日本代表の西野朗(あきら)新監督(63)が14日、就任後初視察を行った。セレッソ大阪-FC東京戦(ヤンマー)を訪れ、常連組、候補組の状態を確認。負傷から復帰したC大阪MF清武、東京の16歳FW久保の途中出場も見届けたが、個別評価は避けた。試合はC大阪が1-0で勝利。偶然にも、監督を務めた96年アトランタ五輪で起こした「マイアミの奇跡」のように、DFとGKの連係ミスから決勝点が生まれる展開になった。

 慎重な西野監督は初の視察も穏やかに終えた。選手の評価について「今は1人1人に対するコメントは控えたい」と話すにとどめ、連戦の中で我慢比べとなった試合を「タイトな日程の中で、両チームとも選手をやりくりした中で、中盤は相手に主導権を握らせない攻防を見せてくれた」と評価。「ゴール前のアタック&ディフェンスは激しくなかったが、それでも、選手をチェックしないといけない」と正確な状態把握の難しさを感じたようだった。

 その中で、ちょっぴり22年前と似た景色が見えた。後半29分、C大阪の浮き球パスを東京DFチャンとGK林がお見合い。C大阪FW高木がボールをさらい、がら空きのゴールに蹴り込んだ。「マイアミの奇跡」はブラジルのDFアウダイールとGKジダがロングボール対応で衝突。こぼれ球をMF伊東が無人のゴールに決めている。力関係、状況は当然ながら同じではないが、連係ミスからの決勝点。偶然とはいえ、最終的なスコアも1-0だった。

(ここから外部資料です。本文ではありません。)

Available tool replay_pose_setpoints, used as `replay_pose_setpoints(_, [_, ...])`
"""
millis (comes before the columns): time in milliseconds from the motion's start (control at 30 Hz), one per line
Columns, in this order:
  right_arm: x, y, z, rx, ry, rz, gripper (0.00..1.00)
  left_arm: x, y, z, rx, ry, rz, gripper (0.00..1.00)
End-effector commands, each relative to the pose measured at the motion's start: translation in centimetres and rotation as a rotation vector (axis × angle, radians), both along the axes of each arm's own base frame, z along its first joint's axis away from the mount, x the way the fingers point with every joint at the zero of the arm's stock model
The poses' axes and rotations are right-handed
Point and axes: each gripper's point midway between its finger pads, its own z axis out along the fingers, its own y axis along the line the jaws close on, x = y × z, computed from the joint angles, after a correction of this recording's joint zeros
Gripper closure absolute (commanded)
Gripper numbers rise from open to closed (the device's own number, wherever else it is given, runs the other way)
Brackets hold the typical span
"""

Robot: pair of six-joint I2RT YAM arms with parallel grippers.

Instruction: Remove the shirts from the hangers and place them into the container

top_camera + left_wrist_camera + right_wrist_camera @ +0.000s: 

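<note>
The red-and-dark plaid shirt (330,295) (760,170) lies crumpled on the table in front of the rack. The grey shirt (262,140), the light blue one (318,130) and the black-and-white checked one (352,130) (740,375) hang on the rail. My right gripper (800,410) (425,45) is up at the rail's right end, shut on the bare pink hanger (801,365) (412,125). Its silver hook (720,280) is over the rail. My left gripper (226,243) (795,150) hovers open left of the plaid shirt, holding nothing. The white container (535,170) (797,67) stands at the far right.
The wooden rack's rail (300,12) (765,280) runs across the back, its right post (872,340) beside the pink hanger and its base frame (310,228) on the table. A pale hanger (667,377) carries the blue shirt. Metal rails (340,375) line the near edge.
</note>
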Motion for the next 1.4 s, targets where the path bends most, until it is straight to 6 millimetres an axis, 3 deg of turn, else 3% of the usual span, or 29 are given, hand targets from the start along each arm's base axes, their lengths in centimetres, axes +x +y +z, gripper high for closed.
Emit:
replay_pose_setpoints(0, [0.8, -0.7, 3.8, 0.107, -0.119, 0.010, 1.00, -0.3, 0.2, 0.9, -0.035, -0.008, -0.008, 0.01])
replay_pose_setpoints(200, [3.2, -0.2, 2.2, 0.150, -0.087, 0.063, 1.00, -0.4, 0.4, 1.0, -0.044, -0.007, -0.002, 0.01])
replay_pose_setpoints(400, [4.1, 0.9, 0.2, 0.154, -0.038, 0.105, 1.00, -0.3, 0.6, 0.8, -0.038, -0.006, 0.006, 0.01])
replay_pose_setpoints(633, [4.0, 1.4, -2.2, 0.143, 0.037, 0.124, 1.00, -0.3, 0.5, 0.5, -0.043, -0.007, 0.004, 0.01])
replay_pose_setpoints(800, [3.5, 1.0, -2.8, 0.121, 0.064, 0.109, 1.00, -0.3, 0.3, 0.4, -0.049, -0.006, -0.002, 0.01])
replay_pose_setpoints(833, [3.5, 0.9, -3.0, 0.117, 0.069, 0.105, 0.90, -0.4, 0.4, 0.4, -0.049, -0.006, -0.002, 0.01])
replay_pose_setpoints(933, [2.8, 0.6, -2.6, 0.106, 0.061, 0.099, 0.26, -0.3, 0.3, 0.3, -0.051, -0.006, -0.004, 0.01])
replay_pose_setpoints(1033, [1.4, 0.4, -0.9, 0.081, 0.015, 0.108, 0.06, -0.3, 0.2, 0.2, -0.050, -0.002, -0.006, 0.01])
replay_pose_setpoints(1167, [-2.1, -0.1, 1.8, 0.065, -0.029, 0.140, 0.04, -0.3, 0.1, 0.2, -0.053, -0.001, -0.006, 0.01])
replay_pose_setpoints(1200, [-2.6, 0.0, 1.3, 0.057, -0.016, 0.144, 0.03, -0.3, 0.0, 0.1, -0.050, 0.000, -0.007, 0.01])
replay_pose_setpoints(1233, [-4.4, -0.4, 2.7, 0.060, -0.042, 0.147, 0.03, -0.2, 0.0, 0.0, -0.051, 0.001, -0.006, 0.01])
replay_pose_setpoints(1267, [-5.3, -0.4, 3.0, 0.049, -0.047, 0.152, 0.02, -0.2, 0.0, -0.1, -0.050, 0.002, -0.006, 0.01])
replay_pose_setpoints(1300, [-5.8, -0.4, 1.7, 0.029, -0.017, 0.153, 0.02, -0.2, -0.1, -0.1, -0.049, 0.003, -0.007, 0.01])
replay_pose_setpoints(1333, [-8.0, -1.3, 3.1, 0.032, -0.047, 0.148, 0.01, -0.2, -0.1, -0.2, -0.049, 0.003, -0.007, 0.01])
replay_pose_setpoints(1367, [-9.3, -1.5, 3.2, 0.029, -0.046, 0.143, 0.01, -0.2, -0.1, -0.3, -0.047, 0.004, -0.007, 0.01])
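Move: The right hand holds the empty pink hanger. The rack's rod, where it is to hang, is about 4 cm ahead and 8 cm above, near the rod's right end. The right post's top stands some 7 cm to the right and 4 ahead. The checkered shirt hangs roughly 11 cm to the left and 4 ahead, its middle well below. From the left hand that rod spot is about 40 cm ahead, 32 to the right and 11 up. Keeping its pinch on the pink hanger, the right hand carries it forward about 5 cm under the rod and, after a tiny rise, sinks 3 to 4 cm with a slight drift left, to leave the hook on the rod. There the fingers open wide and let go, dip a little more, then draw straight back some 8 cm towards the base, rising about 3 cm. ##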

 慌ただしかった。7日にハリルホジッチ監督が解任され、9日付で就任。11日のリーグ戦は会見前で視察を見送っていた。ようやくの初仕事。自ら愛車を運転してキックオフ30分前に会場入り。兼任コーチとして入閣させた東京オリンピック(五輪)代表の森保監督と合流した。白シャツ1枚に、試合が始まるとダンディーに眼鏡をかけた。お目当て? の負傷明けのC大阪MF清武は途中出場。ロスタイムに惜しい右足シュートを放ったが、この時は既に取材を受けていて見逃した。ただ、東京の16歳FW久保ら出場選手全員のプレーは見届けた。

 選考基準については「システムにもよる。選手と戦術、戦略を合わせながら見ていきたい」と発言。採用する陣形に合わせて選ぶ可能性があることを、新たに示した。ワールドカップ(W杯)メンバー発表は来月に迫っている。国内外を行脚するしかない中で、いきなり今日15日は視察を見送ったが「全部、映像で」と強調。J1の4試合をアキラ監督は100%チェックする。【木下淳】

 ◆マイアミの奇跡 96年アトランタ五輪の初戦はフロリダ州マイアミで行われ、西野監督率いる日本がブラジルに1-0で勝利。日本は後半27分、MF路木が前線にハイボールを送り、FW城がゴールに迫ったところで、GKジダとDFアウダイールが交錯。こぼれ球をMF伊東が押し込み先制した。日本は28本のシュートを打たれたが、GK川口を中心にこの1点を守り抜いた。